- _BRIEF_
The complete listing, repeated precisely, must form the answer.

- _EXERCISE DATA_
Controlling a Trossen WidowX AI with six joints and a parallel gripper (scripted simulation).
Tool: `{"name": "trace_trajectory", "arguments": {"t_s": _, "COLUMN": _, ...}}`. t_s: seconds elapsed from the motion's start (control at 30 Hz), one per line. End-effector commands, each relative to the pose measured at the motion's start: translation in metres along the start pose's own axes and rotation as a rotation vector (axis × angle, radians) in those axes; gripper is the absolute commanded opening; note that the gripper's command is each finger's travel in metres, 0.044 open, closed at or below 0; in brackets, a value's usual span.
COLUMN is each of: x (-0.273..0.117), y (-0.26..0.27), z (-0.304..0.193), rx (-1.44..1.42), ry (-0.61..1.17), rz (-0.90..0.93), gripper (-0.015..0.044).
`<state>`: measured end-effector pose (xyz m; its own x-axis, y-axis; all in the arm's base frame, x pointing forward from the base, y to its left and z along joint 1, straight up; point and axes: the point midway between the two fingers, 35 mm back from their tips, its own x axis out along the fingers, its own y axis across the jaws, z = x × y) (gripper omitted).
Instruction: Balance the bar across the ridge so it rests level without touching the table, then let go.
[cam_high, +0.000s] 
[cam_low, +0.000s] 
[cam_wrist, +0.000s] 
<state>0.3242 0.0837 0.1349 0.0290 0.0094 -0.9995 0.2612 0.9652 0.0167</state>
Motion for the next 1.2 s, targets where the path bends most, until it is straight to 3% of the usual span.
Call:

- _RESULT OF THE TASK_
Controlling a Trossen WidowX AI with six joints and a parallel gripper (scripted simulation).
Tool: `{"name": "trace_trajectory", "arguments": {"t_s": _, "COLUMN": _, ...}}`. t_s: seconds elapsed from the motion's start (control at 30 Hz), one per line. End-effector commands, each relative to the pose measured at the motion's start: translation in metres along the start pose's own axes and rotation as a rotation vector (axis × angle, radians) in those axes; gripper is the absolute commanded opening; note that the gripper's command is each finger's travel in metres, 0.044 open, closed at or below 0; in brackets, a value's usual span.
COLUMN is each of: x (-0.273..0.117), y (-0.26..0.27), z (-0.304..0.193), rx (-1.44..1.42), ry (-0.61..1.17), rz (-0.90..0.93), gripper (-0.015..0.044).
`<state>`: measured end-effector pose (xyz m; its own x-axis, y-axis; all in the arm's base frame, x pointing forward from the base, y to its left and z along joint 1, straight up; point and axes: the point midway between the two fingers, 35 mm back from their tips, its own x axis out along the fingers, its own y axis across the jaws, z = x × y) (gripper omitted).
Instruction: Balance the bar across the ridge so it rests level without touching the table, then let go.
[cam_high, +0.000s] 
[cam_low, +0.000s] 
[cam_wrist, +0.000s] 
<state>0.3242 0.0837 0.1349 0.0290 0.0094 -0.9995 0.2612 0.9652 0.0167</state>
Motion for the next 1.2 s, targets where the path bends most, until it is straight to 3% of the usual span.
Call:

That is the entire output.